> What you will do:
Each line of the material must reappear unchanged in the answer.

> Given material:
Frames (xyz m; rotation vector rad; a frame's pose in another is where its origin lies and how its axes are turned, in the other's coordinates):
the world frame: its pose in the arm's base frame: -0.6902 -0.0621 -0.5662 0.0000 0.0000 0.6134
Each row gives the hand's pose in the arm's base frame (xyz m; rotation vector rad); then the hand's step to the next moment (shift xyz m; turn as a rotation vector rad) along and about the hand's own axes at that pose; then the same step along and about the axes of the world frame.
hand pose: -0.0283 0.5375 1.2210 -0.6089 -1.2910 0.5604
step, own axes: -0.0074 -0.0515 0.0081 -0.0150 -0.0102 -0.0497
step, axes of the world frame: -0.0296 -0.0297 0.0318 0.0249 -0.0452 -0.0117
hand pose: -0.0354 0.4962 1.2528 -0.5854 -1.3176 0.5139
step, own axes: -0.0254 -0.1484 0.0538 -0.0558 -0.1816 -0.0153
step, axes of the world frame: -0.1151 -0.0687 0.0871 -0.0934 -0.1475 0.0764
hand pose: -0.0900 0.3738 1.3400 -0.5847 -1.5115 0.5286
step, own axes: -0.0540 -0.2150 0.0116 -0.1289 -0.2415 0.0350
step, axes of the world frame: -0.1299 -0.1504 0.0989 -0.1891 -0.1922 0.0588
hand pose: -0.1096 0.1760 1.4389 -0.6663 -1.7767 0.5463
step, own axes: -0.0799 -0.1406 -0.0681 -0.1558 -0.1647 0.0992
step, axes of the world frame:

> Written reply:
Frames (xyz m; rotation vector rad; a frame's pose in another is where its origin lies and how its axes are turned, in the other's coordinates):
the world frame: its pose in the arm's base frame: -0.6902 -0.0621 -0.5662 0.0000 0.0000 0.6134
Each row gives the hand's pose in the arm's base frame (xyz m; rotation vector rad); then the hand's step to the next moment (shift xyz m; turn as a rotation vector rad) along and about the hand's own axes at that pose; then the same step along and about the axes of the world frame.
hand pose: -0.0283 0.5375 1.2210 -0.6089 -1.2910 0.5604
step, own axes: -0.0074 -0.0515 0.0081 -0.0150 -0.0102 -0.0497
step, axes of the world frame: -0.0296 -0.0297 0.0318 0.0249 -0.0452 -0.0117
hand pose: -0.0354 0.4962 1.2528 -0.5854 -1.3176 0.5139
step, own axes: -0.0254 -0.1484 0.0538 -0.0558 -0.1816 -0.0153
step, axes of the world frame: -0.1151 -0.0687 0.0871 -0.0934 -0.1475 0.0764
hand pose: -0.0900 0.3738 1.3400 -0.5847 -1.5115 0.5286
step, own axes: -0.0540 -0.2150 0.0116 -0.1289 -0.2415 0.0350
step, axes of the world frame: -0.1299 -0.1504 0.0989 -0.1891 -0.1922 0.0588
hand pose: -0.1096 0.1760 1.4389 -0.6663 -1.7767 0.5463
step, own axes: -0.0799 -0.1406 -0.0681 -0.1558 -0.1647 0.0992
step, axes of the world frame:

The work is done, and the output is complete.